10. Estimated Effort
| Phase | Scope | Estimated Effort |
|---|---|---|
| Phase 0a: hemera CPU backend | p3-poseidon2 wrapper, sponge, KDF, hazmat API | 2-3 weeks |
| Phase 0b: hemera GPU backend | wgpu compute shaders (WGSL), Goldilocks u64 arithmetic on GPU, cross-validation | 3-5 weeks |
| Phase 1: cyber-bao (verified streaming) | Fork + refactor bao-tree, hash-agnostic design, Poseidon2 backend | 4-8 weeks |
| Phase 2: iroh-blobs migration | Modify existing crate, Hash type change | 2-4 weeks |
| Phase 3: iroh-relay handshake | 2-3 file changes | 1-2 days |
| Phase 4: Higher-level protocols | Cascading Hash type updates | 1-2 weeks |
| Phase 5: Blake3 removal | Dependency cleanup | 1-2 days |
| Phase 6: Validation | Testing, benchmarking, GPU vendor testing, security review | 3-5 weeks |
| Total | ~16-28 weeks |
11. References
- Hash Function Selection Rationale
- Poseidon2 Paper (IACR ePrint 2023/323)
- Poseidon2: AFRICACRYPT 2023
- Original Poseidon Paper (USENIX Security 2021)
- Poseidon Cryptanalysis Initiative
- Plonky3 Repository (p3-poseidon2)
- p3-poseidon2 crate
- zkhash crate
- BAO Specification
- bao-tree (n0-computer)
- iroh-blobs
- BLAKE3 Hazmat API (iroh blog)
- Poseidon2 in Plonky3 Analysis
- Faster Hashing in ZK Settings
- Poseidon Merkle Trees in Hardware (Irreducible)
- Icicle GPU Poseidon2
- Concealed HTTP Auth RFC 9729
- TLS Keying Material Export RFC 5705
Appendix A: Iroh License Analysis
Iroh is licensed under MIT OR Apache-2.0 (dual license, user chooses).
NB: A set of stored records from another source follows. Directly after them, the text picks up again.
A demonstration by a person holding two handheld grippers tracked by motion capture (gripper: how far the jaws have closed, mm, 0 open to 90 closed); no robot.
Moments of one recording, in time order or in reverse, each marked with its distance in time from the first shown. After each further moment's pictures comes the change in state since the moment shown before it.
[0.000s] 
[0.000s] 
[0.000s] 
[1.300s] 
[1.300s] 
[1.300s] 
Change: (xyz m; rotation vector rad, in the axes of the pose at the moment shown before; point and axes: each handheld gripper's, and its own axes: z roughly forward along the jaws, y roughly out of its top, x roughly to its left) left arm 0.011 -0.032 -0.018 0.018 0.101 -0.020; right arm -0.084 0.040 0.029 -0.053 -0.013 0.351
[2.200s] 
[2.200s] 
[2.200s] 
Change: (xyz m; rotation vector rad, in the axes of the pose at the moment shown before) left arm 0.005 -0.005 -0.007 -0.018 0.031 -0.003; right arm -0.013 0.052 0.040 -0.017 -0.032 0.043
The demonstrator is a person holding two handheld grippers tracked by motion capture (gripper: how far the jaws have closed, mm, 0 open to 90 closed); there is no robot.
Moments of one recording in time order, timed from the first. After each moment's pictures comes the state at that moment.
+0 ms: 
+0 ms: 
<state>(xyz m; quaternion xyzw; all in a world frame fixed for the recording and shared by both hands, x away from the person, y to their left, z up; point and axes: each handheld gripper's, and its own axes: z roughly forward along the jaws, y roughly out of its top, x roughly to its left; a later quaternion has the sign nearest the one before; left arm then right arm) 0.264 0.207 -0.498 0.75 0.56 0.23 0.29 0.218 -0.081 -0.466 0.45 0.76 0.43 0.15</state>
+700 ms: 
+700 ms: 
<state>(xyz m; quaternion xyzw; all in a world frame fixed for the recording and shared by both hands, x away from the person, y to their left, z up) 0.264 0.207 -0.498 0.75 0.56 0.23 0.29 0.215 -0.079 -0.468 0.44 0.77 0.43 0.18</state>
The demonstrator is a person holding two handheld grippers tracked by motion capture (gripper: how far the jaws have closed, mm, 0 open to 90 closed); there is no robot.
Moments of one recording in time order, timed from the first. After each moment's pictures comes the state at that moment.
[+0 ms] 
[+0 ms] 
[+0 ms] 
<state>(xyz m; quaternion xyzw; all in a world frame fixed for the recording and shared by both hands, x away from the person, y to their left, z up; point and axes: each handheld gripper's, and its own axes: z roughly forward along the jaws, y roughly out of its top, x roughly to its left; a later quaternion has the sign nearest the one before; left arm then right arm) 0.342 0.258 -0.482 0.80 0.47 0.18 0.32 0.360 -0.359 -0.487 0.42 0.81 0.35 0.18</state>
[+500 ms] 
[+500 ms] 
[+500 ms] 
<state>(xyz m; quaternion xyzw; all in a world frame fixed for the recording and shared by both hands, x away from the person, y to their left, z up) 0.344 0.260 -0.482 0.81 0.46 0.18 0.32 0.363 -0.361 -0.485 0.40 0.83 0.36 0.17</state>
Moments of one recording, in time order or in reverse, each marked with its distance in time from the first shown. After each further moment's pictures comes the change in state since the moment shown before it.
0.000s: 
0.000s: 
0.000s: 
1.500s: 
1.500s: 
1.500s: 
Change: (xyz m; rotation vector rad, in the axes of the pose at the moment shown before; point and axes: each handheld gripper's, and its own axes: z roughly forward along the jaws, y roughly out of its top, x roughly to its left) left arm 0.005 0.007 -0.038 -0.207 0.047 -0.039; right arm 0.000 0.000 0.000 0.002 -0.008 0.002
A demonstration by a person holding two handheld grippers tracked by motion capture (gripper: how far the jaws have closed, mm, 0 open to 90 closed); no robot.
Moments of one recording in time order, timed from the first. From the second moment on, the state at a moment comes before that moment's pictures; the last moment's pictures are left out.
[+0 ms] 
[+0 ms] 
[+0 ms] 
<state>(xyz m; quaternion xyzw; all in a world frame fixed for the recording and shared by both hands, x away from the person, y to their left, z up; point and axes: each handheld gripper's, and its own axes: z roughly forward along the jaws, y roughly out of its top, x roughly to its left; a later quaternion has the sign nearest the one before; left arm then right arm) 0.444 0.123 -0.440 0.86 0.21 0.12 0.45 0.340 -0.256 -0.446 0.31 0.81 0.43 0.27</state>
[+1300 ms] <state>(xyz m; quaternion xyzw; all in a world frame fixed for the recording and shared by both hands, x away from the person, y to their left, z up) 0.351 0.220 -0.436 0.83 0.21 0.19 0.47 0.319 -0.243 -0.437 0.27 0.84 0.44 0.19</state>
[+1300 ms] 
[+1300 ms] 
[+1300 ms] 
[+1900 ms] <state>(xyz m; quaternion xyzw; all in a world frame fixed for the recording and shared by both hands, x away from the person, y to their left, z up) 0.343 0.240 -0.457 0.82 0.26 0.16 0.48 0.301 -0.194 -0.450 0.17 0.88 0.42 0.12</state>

Copyright 2025 N0, INC.
Additionally, some files derived from Tailscale are under BSD 3-Clause
(specifically iroh/src/socket** and iroh-relay socket code).
What This Means for the Migration
| Aspect | Implication |
|---|---|
| Forking iroh | Fully permitted under both MIT and Apache-2.0 |
| Modifying and redistributing | Permitted; Apache-2.0 requires marking modified files |
| Using in proprietary products | Permitted under both licenses |
| Patent protection | Apache-2.0 provides explicit patent grant from contributors |
| Sublicensing | MIT allows sublicensing; Apache-2.0 allows redistribution under different terms |
| Tailscale-derived code (BSD-3) | Cannot use N0/Tailscale names to endorse derivatives without permission |
| p3-poseidon2 compatibility | MIT/Apache-2.0 - fully compatible with iroh's license |
| Obligation | Must include copyright notice and license text in distributions |
No license conflicts with the migration: p3-poseidon2 (Plonky3) is MIT/Apache-2.0,
identical to iroh's own license. The zkhash crate is also MIT/Apache-2.0.
The dual MIT/Apache-2.0 license is the standard Rust ecosystem license and is maximally permissive for both open-source and commercial use.